Work task: Write every record below out exactly; no images.

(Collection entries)
☆ ☆ ☆ ☆ ☆ ☆ ☆

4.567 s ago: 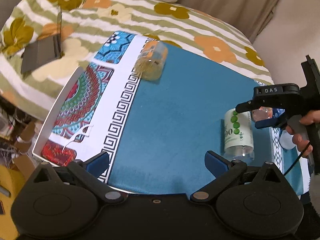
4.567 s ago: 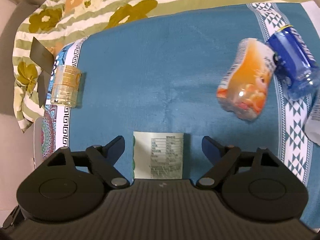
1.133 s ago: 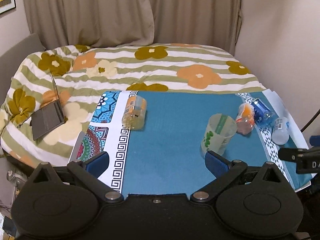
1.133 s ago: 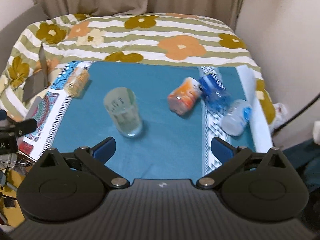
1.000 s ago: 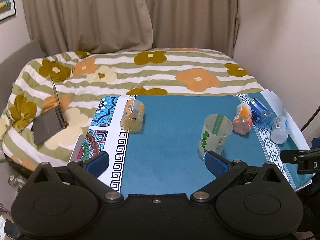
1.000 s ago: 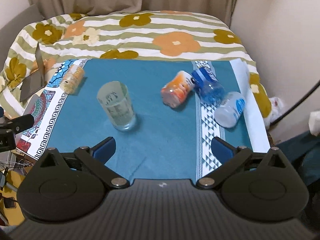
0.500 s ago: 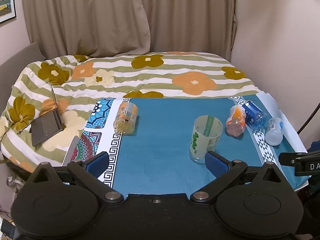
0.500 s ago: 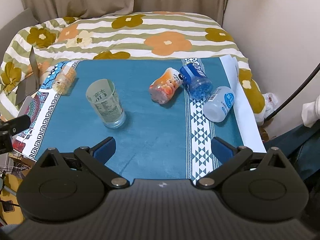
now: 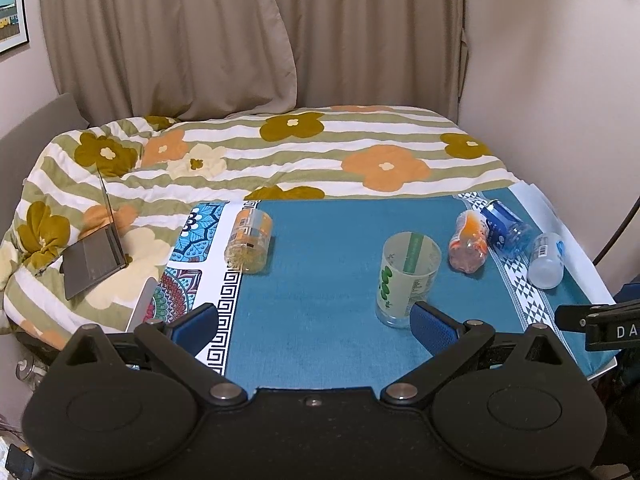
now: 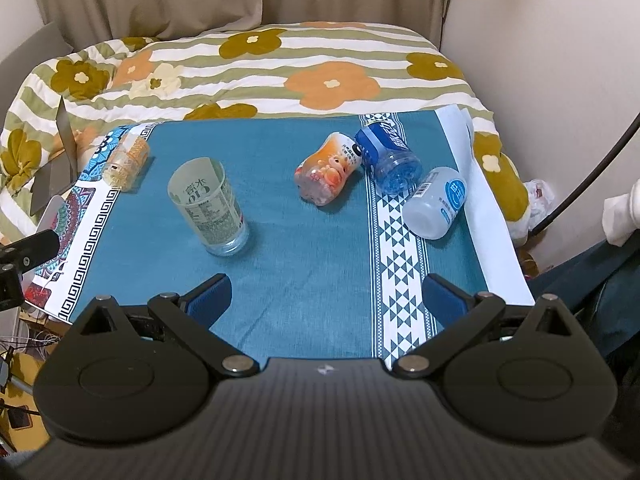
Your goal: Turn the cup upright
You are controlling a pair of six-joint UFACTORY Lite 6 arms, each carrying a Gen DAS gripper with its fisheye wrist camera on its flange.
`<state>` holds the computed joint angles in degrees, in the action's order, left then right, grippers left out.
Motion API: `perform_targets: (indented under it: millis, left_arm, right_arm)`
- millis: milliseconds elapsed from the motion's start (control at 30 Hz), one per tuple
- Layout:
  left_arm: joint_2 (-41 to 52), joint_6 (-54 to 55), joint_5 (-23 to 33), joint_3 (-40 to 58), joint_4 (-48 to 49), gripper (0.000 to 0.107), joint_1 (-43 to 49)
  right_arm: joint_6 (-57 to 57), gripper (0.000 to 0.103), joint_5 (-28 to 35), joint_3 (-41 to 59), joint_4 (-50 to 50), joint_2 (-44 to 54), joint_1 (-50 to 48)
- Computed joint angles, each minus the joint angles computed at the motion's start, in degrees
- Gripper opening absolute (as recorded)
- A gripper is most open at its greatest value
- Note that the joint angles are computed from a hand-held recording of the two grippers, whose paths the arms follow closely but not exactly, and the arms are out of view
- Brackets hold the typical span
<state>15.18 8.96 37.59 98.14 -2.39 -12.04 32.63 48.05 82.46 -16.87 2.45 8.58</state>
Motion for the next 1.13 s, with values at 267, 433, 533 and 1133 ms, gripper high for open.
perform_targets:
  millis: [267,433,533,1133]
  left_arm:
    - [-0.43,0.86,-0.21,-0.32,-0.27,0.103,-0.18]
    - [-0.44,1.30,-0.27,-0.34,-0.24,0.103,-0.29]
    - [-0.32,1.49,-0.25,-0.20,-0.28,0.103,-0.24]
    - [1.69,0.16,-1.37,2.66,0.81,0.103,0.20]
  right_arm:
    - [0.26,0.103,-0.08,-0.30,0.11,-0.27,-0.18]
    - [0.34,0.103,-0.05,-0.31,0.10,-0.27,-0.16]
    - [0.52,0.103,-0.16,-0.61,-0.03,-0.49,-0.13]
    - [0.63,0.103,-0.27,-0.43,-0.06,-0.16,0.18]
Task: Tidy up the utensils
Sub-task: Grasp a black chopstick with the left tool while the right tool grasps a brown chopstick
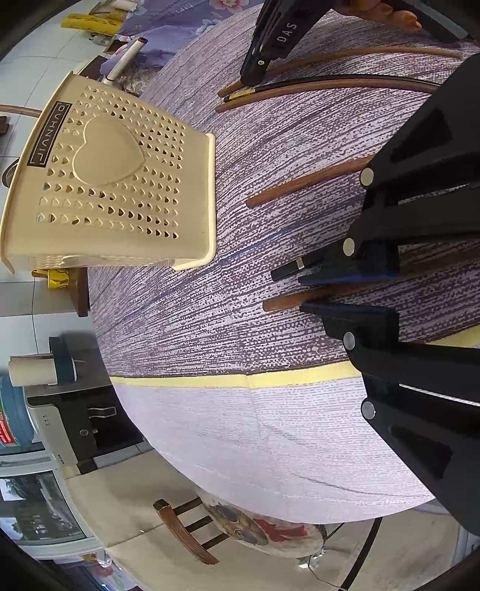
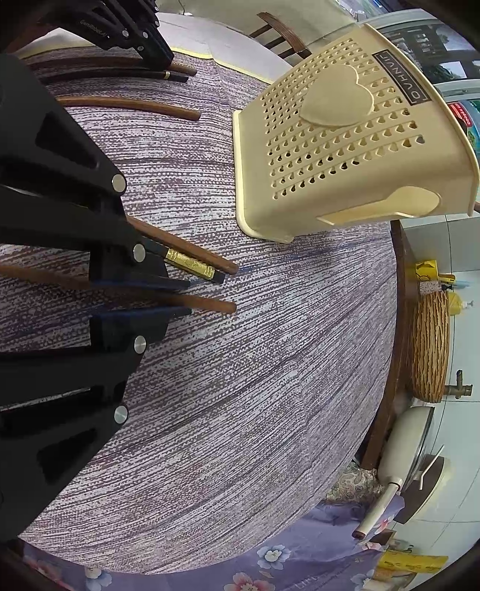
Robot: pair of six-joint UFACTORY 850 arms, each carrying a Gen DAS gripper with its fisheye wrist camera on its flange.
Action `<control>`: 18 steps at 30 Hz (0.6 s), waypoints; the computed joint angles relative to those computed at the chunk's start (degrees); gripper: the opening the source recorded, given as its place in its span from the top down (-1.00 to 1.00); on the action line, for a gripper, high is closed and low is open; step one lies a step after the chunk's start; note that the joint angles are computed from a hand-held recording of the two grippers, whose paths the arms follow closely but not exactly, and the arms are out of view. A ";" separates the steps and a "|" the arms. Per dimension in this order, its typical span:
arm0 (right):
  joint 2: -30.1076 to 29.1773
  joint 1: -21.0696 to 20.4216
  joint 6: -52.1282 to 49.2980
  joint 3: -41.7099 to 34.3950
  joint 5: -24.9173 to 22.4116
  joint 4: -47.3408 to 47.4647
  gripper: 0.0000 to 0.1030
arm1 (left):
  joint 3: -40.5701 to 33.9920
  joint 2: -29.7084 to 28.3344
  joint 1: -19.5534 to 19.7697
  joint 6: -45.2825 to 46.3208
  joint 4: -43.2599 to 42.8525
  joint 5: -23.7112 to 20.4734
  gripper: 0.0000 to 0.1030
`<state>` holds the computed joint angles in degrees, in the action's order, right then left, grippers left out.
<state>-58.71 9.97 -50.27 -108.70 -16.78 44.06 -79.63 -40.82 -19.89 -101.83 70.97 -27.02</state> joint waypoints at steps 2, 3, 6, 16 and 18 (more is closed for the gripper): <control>-0.32 -0.10 0.43 -0.61 -0.45 -0.04 0.84 | -0.03 0.02 0.11 0.01 -0.19 0.25 0.82; -0.48 -0.12 0.61 -0.90 -0.58 -0.19 0.84 | -0.03 0.03 0.16 -0.15 -0.18 0.45 0.82; -0.65 -0.03 1.20 -1.21 -0.53 -0.89 0.84 | -0.07 0.05 0.40 -0.44 -0.32 1.10 0.83; -1.21 0.00 2.50 -2.25 -1.37 -1.65 0.84 | -0.33 -0.03 0.67 -0.54 -0.82 2.08 0.83; -1.42 -0.08 2.86 -2.67 -1.91 -1.78 0.84 | -0.19 0.08 0.78 -0.75 -0.82 2.50 0.83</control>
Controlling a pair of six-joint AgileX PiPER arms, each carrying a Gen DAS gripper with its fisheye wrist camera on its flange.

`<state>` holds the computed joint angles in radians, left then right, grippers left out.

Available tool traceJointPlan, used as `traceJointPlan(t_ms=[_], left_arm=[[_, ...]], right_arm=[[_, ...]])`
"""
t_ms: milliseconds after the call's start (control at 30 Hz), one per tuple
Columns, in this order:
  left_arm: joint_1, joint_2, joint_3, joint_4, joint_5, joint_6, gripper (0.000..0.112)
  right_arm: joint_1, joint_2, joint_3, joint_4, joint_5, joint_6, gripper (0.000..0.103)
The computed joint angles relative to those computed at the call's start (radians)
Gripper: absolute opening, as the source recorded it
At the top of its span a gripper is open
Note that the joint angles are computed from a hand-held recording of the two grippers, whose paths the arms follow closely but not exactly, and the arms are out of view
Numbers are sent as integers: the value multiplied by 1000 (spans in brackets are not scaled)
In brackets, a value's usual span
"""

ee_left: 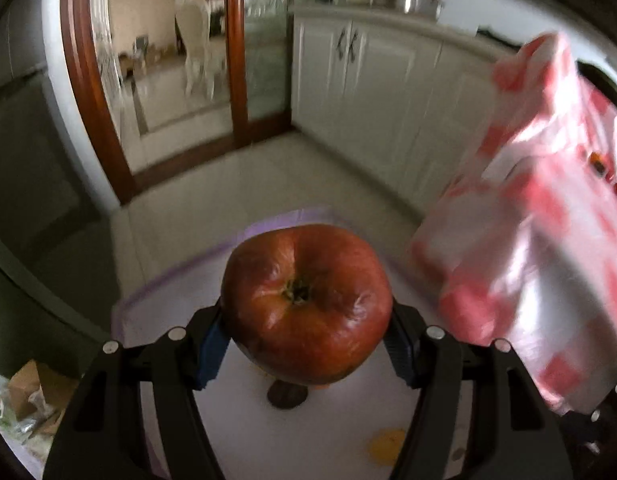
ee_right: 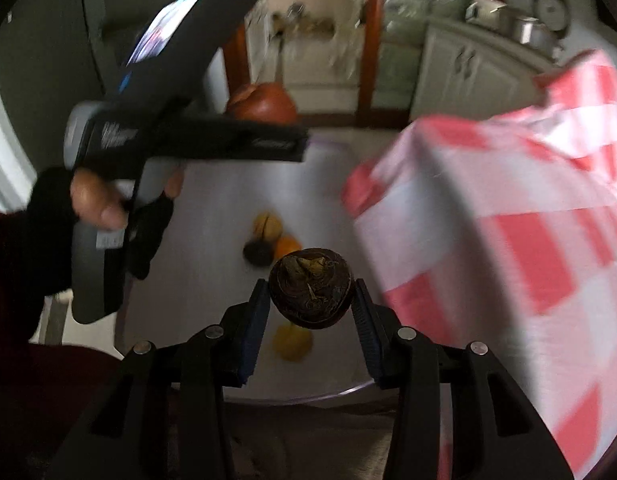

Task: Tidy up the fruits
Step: 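Carry the apple and mangosteen in both tools over the white box, then open both tools to drop the apple and mangosteen into the box, then move both open tools back over the table fruits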

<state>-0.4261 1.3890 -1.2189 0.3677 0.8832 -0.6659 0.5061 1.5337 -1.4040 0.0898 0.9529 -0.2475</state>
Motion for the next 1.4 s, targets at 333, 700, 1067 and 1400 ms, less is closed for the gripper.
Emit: traceJointPlan(t_ms=[333, 700, 1067, 1400], left_arm=[[127, 242, -41, -248, -69, 351, 67], [150, 345, -60, -265, -63, 464, 66], [153, 399, -126, -276, -13, 453, 67], [16, 279, -205, 195, 62, 165, 85]], right_arm=[[139, 236, -85, -89, 61, -32, 43], [191, 318, -110, -118, 116, -94, 43], [184, 250, -68, -132, 66, -61, 70], [53, -14, -66, 55, -21, -134, 72]])
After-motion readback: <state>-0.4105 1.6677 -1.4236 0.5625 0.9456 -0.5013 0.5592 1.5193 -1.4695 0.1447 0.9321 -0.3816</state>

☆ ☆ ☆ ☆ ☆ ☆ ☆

Written answer:
4.567 s ago: 
4.567 s ago: 
1.133 s ago: 
1.133 s ago: 
1.000 s ago: 
1.000 s ago: 
0.500 s ago: 
0.500 s ago: 
now: 
now: 
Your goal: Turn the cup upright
You are controlling a pair of six-joint UFACTORY Lite 6 arms, each carrying a Gen DAS gripper with its fisheye wrist camera on its flange.
`<state>` holds the computed joint angles in degrees, in the action's order, left then right, grippers left out.
Motion API: `perform_targets: (indented under it: millis, left_arm, right_arm)`
- millis: milliseconds elapsed from the motion's start (control at 30 Hz), one per tuple
- Layout:
  left_arm: joint_2 (-41 to 52), joint_6 (-54 to 55), joint_5 (-23 to 33), joint_3 (-40 to 58), joint_4 (-48 to 49), gripper (0.000 to 0.107), joint_1 (-43 to 49)
  right_arm: joint_6 (-57 to 57), gripper (0.000 to 0.103), joint_5 (-28 to 35), joint_3 (-41 to 59), joint_4 (-50 to 50), joint_2 (-44 to 54), joint_1 (-50 to 48)
- Computed joint angles, each minus the joint angles computed at the motion's start, in degrees
- Gripper opening absolute (as recorded)
- A gripper is most open at its greatest value
- Note that the joint angles are computed from a hand-held recording of the two grippers, whose paths the arms follow closely but not exactly, and the arms are out of view
- Brackets hold the typical span
<state>15.18 8.96 37.59 98.14 -2.39 -12.04 32.63 48.05 82.46 -16.87 2.45 8.58</state>
Motion for the next 1.13 s, with values at 267, 433, 533 and 1133 ms, gripper high for open.
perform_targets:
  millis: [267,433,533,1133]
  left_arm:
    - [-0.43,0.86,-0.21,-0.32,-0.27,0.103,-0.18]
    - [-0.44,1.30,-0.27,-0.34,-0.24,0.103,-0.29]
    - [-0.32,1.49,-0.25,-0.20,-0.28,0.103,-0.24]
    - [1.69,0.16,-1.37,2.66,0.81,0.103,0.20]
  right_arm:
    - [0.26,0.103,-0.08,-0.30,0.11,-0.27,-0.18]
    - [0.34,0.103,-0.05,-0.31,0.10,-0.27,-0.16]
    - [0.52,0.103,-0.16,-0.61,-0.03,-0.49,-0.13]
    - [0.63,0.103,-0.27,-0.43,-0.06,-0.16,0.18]
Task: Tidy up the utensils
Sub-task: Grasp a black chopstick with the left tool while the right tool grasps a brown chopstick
Robot: pair of six-joint UFACTORY 850 arms, each carrying a Gen DAS gripper with its fisheye wrist camera on its flange.
Action `<control>`: 18 steps at 30 Hz (0.6 s), waypoints; the computed joint angles relative to those computed at the chunk's start (degrees); gripper: the opening the source recorded, given as its place in its span from the top down (-1.00 to 1.00); on the action line, for a gripper, high is closed and low is open; step one lies a step after the chunk's start; note that the joint angles are computed from a hand-held recording of the two grippers, whose paths the arms follow closely but not exactly, and the arms are out of view. A ";" separates the steps and a "|" the arms. Per dimension in this order, its typical span:
arm0 (right):
  joint 2: -30.1076 to 29.1773
  joint 1: -21.0696 to 20.4216
  joint 6: -52.1282 to 49.2980
  joint 3: -41.7099 to 34.3950
  joint 5: -24.9173 to 22.4116
  joint 4: -47.3408 to 47.4647
  gripper: 0.0000 to 0.1030
arm1 (left):
  joint 3: -40.5701 to 33.9920
  joint 2: -29.7084 to 28.3344
  joint 1: -19.5534 to 19.7697
  joint 6: -45.2825 to 46.3208
  joint 4: -43.2599 to 42.8525
  joint 5: -23.7112 to 20.4734
  gripper: 0.0000 to 0.1030
`<state>` holds the computed joint angles in degrees, in the action's order, right then left, grippers left out.
<state>-58.71 9.97 -50.27 -108.70 -16.78 44.06 -79.63 -40.82 -19.89 -101.83 70.97 -27.02</state> joint waypoints at steps 2, 3, 6, 16 and 18 (more is closed for the gripper): <control>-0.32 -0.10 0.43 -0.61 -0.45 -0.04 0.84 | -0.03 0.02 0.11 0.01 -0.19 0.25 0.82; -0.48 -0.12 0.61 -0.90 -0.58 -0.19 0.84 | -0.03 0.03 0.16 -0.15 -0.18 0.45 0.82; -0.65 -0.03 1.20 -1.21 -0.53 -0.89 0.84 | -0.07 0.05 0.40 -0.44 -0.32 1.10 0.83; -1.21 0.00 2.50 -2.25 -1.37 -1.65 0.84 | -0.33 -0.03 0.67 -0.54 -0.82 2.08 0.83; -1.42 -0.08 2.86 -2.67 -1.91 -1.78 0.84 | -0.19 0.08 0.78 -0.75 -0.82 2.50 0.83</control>
Controlling a pair of six-joint AgileX PiPER arms, each carrying a Gen DAS gripper with its fisheye wrist camera on its flange.

`<state>` holds the computed joint angles in radians, left then right, grippers left out.

Available tool traceJointPlan, used as `traceJointPlan(t_ms=[_], left_arm=[[_, ...]], right_arm=[[_, ...]])`
"""
t_ms: milliseconds after the call's start (control at 30 Hz), one per tuple
Columns, in this order:
  left_arm: joint_1, joint_2, joint_3, joint_4, joint_5, joint_6, gripper (0.000..0.112)
  right_arm: joint_1, joint_2, joint_3, joint_4, joint_5, joint_6, gripper (0.000..0.103)
The computed joint angles relative to those computed at the call's start (radians)
Gripper: absolute opening, as the source recorded it
At the top of its span a gripper is open
Note that the joint angles are computed from a hand-held recording of the two grippers, whose paths the arms follow closely but not exactly, and the arms are out of view
Numbers are sent as integers: the value multiplied by 1000 (spans in brackets are not scaled)
In brackets, a value's usual span
"""

ee_left: 
ee_right: 

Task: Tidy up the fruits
Step: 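Carry the apple and mangosteen in both tools over the white box, then open both tools to drop the apple and mangosteen into the box, then move both open tools back over the table fruits
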
<state>-0.4261 1.3890 -1.2189 0.3677 0.8832 -0.6659 0.5061 1.5337 -1.4040 0.0898 0.9529 -0.2475</state>
Motion for the next 1.4 s, targets at 333, 700, 1067 and 1400 ms, less is closed for the gripper.
Emit: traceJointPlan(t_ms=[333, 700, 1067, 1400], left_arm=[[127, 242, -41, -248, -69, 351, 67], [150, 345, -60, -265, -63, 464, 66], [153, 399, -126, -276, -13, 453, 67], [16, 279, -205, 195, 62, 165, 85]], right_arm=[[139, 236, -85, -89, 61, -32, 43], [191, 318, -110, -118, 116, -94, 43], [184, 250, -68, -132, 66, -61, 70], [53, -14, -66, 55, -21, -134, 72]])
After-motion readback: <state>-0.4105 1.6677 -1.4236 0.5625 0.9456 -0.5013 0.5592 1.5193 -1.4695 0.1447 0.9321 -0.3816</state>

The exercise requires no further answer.